- Directions for this task
Every entry should be given again exactly, with nothing dropped.

- Given data
☆ ☆ ☆ ☆ ☆ ☆ ☆

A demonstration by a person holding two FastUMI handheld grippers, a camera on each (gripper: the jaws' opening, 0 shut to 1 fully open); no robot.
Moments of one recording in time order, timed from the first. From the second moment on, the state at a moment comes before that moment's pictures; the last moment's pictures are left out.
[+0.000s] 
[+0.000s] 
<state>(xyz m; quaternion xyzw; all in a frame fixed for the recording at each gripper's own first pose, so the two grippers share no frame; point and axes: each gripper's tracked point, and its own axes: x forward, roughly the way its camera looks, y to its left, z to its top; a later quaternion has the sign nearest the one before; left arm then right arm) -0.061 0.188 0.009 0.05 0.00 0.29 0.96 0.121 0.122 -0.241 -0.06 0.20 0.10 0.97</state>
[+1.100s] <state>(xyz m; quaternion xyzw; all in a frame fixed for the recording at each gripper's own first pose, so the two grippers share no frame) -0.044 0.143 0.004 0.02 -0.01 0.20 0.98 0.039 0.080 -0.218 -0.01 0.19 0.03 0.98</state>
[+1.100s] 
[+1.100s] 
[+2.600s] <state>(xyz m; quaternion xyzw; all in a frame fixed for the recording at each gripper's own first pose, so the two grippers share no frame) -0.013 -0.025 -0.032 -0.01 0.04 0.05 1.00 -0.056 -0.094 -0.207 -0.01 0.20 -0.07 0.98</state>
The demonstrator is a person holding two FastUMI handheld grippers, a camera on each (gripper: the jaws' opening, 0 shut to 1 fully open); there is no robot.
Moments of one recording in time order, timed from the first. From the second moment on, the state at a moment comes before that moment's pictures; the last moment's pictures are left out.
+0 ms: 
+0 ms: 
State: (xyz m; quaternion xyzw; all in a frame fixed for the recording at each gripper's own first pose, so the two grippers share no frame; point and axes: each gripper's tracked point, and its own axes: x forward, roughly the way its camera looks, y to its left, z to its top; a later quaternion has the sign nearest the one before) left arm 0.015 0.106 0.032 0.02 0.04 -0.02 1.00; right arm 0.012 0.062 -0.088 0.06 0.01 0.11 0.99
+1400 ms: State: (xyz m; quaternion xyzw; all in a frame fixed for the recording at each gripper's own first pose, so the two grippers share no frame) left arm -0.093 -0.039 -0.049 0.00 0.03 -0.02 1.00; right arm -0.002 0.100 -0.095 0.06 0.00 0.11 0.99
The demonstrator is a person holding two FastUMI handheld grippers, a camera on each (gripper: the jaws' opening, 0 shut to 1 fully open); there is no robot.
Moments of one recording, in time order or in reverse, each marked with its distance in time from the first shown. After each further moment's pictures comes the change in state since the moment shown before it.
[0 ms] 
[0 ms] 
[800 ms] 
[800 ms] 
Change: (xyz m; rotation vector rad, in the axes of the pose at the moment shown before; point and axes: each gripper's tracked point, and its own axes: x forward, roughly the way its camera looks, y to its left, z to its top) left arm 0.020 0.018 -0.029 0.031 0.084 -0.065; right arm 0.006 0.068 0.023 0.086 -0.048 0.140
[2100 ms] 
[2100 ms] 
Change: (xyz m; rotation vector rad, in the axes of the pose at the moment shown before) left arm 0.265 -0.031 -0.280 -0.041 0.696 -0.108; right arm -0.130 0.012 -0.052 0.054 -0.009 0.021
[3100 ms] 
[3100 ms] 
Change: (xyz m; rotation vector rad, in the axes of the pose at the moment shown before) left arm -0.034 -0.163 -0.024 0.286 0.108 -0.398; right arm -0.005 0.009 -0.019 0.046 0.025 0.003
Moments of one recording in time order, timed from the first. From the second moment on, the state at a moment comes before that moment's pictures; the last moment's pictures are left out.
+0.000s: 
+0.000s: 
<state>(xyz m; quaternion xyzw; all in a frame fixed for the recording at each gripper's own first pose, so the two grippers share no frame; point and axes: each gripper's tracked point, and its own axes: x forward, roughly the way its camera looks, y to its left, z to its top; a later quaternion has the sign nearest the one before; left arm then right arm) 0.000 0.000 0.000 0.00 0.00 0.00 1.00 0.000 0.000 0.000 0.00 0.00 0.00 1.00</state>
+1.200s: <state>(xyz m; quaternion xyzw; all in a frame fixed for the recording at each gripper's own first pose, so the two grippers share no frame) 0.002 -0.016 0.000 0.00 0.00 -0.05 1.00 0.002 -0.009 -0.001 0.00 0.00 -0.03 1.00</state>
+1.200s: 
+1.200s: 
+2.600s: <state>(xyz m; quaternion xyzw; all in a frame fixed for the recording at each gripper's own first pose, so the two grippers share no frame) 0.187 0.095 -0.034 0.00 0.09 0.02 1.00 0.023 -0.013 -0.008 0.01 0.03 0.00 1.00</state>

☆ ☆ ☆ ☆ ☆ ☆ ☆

- Answer below
A demonstration by a person holding two FastUMI handheld grippers, a camera on each (gripper: the jaws' opening, 0 shut to 1 fully open); no robot.
Moments of one recording in time order, timed from the first. From the second moment on, the state at a moment comes before that moment's pictures; the last moment's pictures are left out.
[+0.000s] 
[+0.000s] 
<state>(xyz m; quaternion xyzw; all in a frame fixed for the recording at each gripper's own first pose, so the two grippers share no frame; point and axes: each gripper's tracked point, and its own axes: x forward, roughly the way its camera looks, y to its left, z to its top; a later quaternion has the sign nearest the one before; left arm then right arm) -0.061 0.188 0.009 0.05 0.00 0.29 0.96 0.121 0.122 -0.241 -0.06 0.20 0.10 0.97</state>
[+1.100s] <state>(xyz m; quaternion xyzw; all in a frame fixed for the recording at each gripper's own first pose, so the two grippers share no frame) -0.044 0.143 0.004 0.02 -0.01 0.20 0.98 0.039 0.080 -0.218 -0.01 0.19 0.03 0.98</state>
[+1.100s] 
[+1.100s] 
[+2.600s] <state>(xyz m; quaternion xyzw; all in a frame fixed for the recording at each gripper's own first pose, so the two grippers share no frame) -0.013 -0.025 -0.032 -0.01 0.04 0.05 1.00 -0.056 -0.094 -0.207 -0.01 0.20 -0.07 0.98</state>
The demonstrator is a person holding two FastUMI handheld grippers, a camera on each (gripper: the jaws' opening, 0 shut to 1 fully open); there is no robot.
Moments of one recording in time order, timed from the first. From the second moment on, the state at a moment comes before that moment's pictures; the last moment's pictures are left out.
+0 ms: 
+0 ms: 
State: (xyz m; quaternion xyzw; all in a frame fixed for the recording at each gripper's own first pose, so the two grippers share no frame; point and axes: each gripper's tracked point, and its own axes: x forward, roughly the way its camera looks, y to its left, z to its top; a later quaternion has the sign nearest the one before) left arm 0.015 0.106 0.032 0.02 0.04 -0.02 1.00; right arm 0.012 0.062 -0.088 0.06 0.01 0.11 0.99
+1400 ms: State: (xyz m; quaternion xyzw; all in a frame fixed for the recording at each gripper's own first pose, so the two grippers share no frame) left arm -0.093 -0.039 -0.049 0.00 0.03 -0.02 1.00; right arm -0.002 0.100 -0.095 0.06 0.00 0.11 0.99
The demonstrator is a person holding two FastUMI handheld grippers, a camera on each (gripper: the jaws' opening, 0 shut to 1 fully open); there is no robot.
Moments of one recording, in time order or in reverse, each marked with its distance in time from the first shown. After each further moment's pictures comes the change in state since the moment shown before it.
[0 ms] 
[0 ms] 
[800 ms] 
[800 ms] 
Change: (xyz m; rotation vector rad, in the axes of the pose at the moment shown before; point and axes: each gripper's tracked point, and its own axes: x forward, roughly the way its camera looks, y to its left, z to its top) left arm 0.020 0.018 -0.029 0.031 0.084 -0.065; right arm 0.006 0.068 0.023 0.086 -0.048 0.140
[2100 ms] 
[2100 ms] 
Change: (xyz m; rotation vector rad, in the axes of the pose at the moment shown before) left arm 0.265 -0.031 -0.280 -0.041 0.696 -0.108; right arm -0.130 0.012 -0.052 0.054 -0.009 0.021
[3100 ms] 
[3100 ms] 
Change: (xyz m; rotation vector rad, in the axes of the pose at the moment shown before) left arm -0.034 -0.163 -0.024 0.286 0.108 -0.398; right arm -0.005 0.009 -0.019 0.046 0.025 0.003
Moments of one recording in time order, timed from the first. From the second moment on, the state at a moment comes before that moment's pictures; the last moment's pictures are left out.
+0.000s: 
+0.000s: 
<state>(xyz m; quaternion xyzw; all in a frame fixed for the recording at each gripper's own first pose, so the two grippers share no frame; point and axes: each gripper's tracked point, and its own axes: x forward, roughly the way its camera looks, y to its left, z to its top; a later quaternion has the sign nearest the one before; left arm then right arm) 0.000 0.000 0.000 0.00 0.00 0.00 1.00 0.000 0.000 0.000 0.00 0.00 0.00 1.00</state>
+1.200s: <state>(xyz m; quaternion xyzw; all in a frame fixed for the recording at each gripper's own first pose, so the two grippers share no frame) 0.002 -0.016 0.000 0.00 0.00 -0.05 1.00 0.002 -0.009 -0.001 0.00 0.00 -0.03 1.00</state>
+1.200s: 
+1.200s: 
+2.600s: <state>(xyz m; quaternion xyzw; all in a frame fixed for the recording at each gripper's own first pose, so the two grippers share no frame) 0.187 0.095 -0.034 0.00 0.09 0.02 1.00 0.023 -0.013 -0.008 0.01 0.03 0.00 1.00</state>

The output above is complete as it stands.